Estas obras apresentavam metodicamente fórmulas ornamentais a utilizar de forma sistemática a todos os intervalos melódicos, do uníssono até à oitava, desde a mais simples até à mais complexa, bem como cadências apropriadas a cada uma das vozes. Por vezes eram apresentados maus exemplos a par dos bons, para o aluno saber não só o que imitar mas também o que evitar; os melhores professores podiam alertar para algumas implicações mais teóricas, tais como harmonias paralelas proibidas entre as vozes, ou a produção de harmonias menos correctas. A improvisação sobre “tenores” (melodias conhecidas) ou padrões de baixo repetidos (“ostinatos”) era também por vezes contemplada. Finalmente, vários dos autores forneciam um ou vários exemplos de obras vocais de referência completamente ornamentadas, em que demonstravam toda a sua maestria e perícia.
As obras escolhidas como modelos para servirem de base à ornamentação eram frequentemente “clássicos” do repertório, com 50 ou mesmo 100 anos de existência, e conhecidos por todos; os seus compositores eram grandes nomes do passado – Jacques Arcadelt, Orlande de Lassus (1530/32-1594), Cipriano de Rore (1515/16-1565), Giovanni Pierluigi da Palestrina (1525-1594), etc. – que haviam já conquistado a celebridade, e eram admirados – e imitados – por todos. Normalmente estas obras haviam sido publicadas em mais do que uma colecção (frequentemente, também em mais do que um país) ou circulavam abundantemente pela Europa em manuscritos. Antes destas obras haverem sido ornamentadas “por escrito” nos Tratados haviam servido já a inúmeras improvisações, paráfrases, contrafacta e imitações, e eram mesmo citadas em livros teóricos sobre composição. Outras características comuns são a presença de um ou mais episódios melódicos facilmente reconhecíveis, e uma construção formal e harmónica simples, que permitia a fácil memorização do modelo. Obras com harmonias complexas, polifonia muito densa e uma construção formal muito elaborada raramente eram escolhidas para este fim. Uma comparação possível na actualidade são os “standards” do Jazz, que todos os profissionais conhecem, e sobre os quais se improvisa, mesmo sem ensaios ou combinações prévias. De facto, frequentemente só a parte ornamentada era fornecida, supondo-se que o “acompanhamento” (normalmente a versão original da obra vocal, numa “redução” – intavolatura – para instrumento de tecla) fosse conhecido por todos. Esta difusão oral é ainda testemunhada por ocasionais “erros” de transmissão, tais como harmonias erradas, ou um tempo ou compasso em falta, em comparação com o original.

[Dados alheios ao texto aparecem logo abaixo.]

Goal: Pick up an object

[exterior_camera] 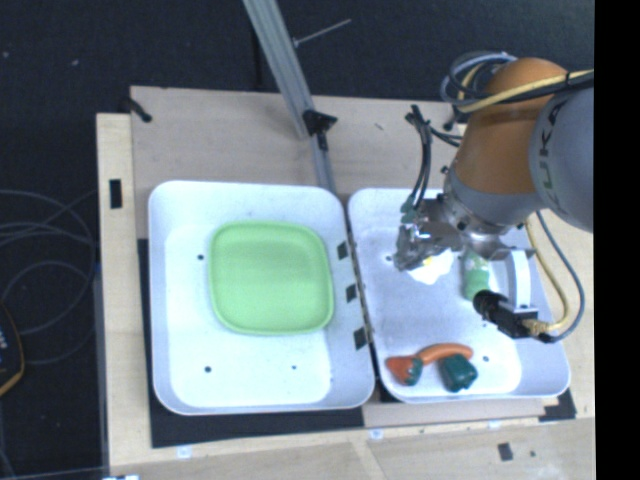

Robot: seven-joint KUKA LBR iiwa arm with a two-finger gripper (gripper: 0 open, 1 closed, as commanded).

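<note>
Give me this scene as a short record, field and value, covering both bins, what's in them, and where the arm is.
left bin: holds a green square plate, lying flat
right bin: holds an orange piece, a red-orange piece, a teal piece near its front edge, and a light green item under the arm
arm: reaching in from the right, over the right bin
tool: low over a white item; grasp unclear
</note>
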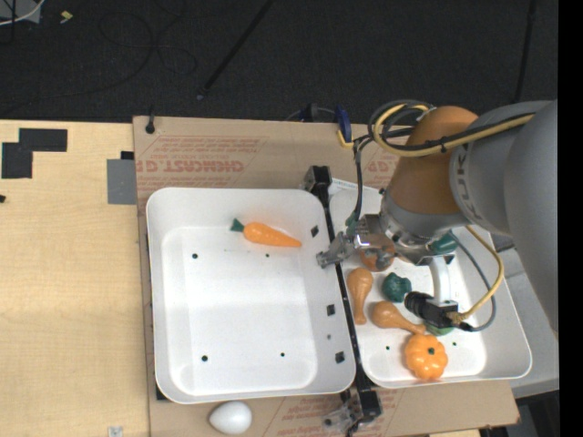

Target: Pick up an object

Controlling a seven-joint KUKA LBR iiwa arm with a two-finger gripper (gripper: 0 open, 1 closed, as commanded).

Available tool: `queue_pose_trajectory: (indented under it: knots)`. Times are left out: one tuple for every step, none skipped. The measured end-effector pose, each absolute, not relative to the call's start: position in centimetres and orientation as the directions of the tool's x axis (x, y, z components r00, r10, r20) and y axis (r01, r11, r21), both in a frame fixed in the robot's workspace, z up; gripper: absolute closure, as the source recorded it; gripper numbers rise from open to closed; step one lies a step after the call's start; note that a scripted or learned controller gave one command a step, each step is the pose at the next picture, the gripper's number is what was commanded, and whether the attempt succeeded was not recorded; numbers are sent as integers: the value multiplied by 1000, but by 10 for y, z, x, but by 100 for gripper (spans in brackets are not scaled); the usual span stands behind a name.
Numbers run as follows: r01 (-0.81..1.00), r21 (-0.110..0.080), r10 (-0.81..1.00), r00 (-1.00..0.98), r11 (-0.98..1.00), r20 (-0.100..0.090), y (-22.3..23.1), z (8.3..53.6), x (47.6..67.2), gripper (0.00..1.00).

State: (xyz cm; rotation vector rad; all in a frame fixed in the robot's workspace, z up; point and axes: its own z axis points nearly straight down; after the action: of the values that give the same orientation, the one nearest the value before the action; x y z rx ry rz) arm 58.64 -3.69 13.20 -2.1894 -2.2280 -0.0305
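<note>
In the left bin [182, 335] an orange carrot [266, 235] with a green top lies near the far wall. The right bin [496, 358] holds a tan gourd [361, 289], a second tan gourd [393, 316], a dark green piece [394, 287] and an orange pumpkin [425, 356]. My gripper [357, 248] hangs low over the right bin's left side, just above the first gourd and close to the divider between the bins. The wrist and arm hide the far part of that bin. I see nothing held.
A white egg [230, 417] lies outside the bins on the cardboard at the front. A black clamp [318, 178] sits at the far end of the divider. Yellow and black cables [474, 308] loop from the wrist over the right bin.
</note>
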Motion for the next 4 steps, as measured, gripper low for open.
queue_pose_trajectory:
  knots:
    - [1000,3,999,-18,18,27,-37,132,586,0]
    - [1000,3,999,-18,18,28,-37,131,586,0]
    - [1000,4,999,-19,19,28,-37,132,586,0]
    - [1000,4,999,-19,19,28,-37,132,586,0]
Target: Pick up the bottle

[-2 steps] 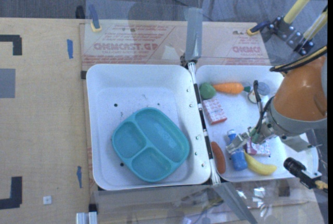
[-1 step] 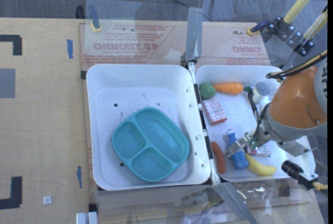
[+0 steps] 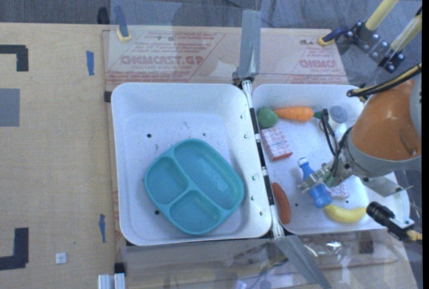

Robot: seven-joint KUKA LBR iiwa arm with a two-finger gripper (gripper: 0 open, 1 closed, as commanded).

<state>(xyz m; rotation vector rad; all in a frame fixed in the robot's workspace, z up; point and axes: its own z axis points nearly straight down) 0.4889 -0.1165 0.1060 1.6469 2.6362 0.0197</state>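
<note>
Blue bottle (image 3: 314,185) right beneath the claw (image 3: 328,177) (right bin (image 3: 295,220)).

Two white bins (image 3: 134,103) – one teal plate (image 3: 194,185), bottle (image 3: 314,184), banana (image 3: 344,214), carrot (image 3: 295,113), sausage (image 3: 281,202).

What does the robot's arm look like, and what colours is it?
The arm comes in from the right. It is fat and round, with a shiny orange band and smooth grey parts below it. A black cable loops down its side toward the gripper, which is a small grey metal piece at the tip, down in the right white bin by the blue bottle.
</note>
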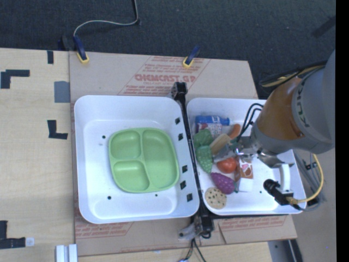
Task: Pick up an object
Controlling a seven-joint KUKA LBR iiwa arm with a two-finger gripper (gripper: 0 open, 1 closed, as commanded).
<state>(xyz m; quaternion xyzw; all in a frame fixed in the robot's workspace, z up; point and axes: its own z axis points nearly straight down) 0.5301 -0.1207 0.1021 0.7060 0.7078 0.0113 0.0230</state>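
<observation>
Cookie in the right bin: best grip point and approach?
Judging from the camera view, take the cookie across its round rim, descending from straight above. It lies flat near the bin's front wall, with the purple piece close behind, so side approaches look crowded.

Two white bins sit side by side on a cardboard sheet. The left bin carries a green divided plate near its middle. The right bin holds a heap of toy food against its left wall: a blue packet toward the far edge, green leaves, a red tomato, a purple piece and a cookie near the front left corner. The grey arm with its orange band reaches over the bin's right side, the gripper low over the heap beside the tomato.
</observation>
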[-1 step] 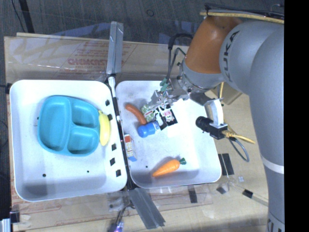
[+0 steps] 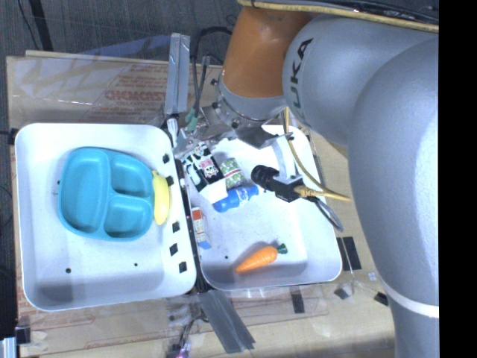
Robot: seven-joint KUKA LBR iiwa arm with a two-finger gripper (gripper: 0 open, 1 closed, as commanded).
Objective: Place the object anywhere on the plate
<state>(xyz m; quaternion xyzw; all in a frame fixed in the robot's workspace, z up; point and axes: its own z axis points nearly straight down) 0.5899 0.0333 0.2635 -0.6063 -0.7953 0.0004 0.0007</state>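
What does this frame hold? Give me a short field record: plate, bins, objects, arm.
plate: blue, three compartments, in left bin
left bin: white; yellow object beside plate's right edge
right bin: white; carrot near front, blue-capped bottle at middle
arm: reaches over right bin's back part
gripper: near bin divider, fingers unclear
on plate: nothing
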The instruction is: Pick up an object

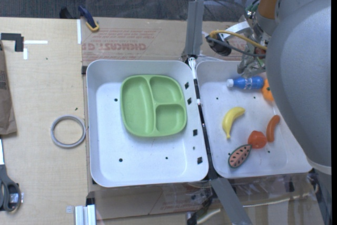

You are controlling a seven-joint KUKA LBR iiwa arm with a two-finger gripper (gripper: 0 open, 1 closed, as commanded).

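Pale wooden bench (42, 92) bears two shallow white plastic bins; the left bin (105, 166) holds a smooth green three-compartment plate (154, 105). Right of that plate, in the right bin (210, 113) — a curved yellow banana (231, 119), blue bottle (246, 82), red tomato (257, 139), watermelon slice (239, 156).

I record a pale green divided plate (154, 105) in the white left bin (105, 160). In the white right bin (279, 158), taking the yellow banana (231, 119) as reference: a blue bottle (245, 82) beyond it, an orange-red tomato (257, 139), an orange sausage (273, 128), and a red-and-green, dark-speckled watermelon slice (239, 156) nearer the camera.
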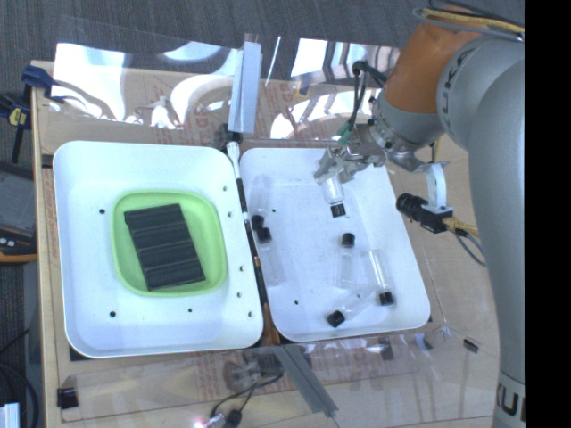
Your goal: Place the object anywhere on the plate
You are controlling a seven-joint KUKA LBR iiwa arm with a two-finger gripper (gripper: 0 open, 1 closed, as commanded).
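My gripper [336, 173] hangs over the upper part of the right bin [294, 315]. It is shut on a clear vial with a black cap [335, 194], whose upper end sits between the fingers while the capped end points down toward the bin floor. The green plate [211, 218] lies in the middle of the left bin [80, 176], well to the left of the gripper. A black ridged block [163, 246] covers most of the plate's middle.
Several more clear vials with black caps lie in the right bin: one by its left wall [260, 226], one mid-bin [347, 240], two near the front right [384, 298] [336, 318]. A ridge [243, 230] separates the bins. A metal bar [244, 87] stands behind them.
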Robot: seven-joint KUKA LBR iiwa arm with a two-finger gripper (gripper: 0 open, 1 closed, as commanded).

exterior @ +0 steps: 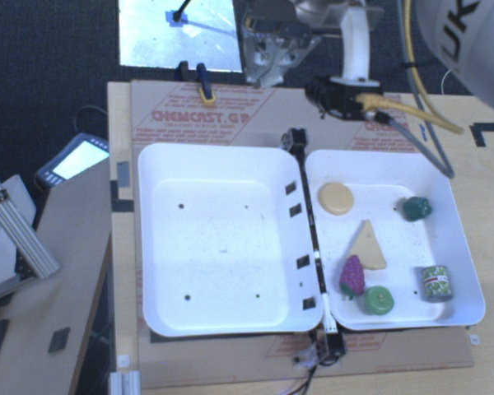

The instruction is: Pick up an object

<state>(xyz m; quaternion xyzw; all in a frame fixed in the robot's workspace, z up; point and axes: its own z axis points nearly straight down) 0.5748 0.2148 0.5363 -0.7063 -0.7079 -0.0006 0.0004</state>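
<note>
The right bin [461, 245] holds several small things. A round pale yellow disc [336, 197] lies at its back left and a dark green lump [416, 208] at its back right. A tan cheese wedge [368, 245] lies in the middle, with a purple grape bunch [351, 276] and a green round fruit [379, 300] in front of it. A small can [435, 282] is at the front right. My gripper [267, 71] hangs high behind the bins, above the cardboard and away from all these things, with nothing seen in it.
The left bin [160, 245] sits beside the right one, with a black hinged divider [306, 229] between them. A clamp [204, 85] stands at the cardboard's back edge. A tablet [74, 159] and a metal rail [16, 220] lie off to the left.
</note>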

Estas versões ornamentadas eram por sua vez imitadas e podiam assumir elas próprias o estatuto de “clássicos” e frequentemente os alunos sentiam-se tentados a também eles deixarem para a posteridade a sua própria versão ornamentada da mesma obra. Como normalmente nestas ornamentações se procedia à Diminuição – ou redução – de intervalos melódicos maiores (como a Quarta, a Quinta ou a Oitava) em intervalos mais pequenos (normalmente Segundas) bem como os valores rítmicos originais, mais largos – Longas, Semibreves e Mínimas – eram Diminuídos em valores rítmicos mais curtos – Semínimas, Colcheias e Semicolcheias – este tipo de elaboração decorativa ficou genericamente conhecido como DIMINUIÇÕES – Diminutioni ou Passaggio em Italiano.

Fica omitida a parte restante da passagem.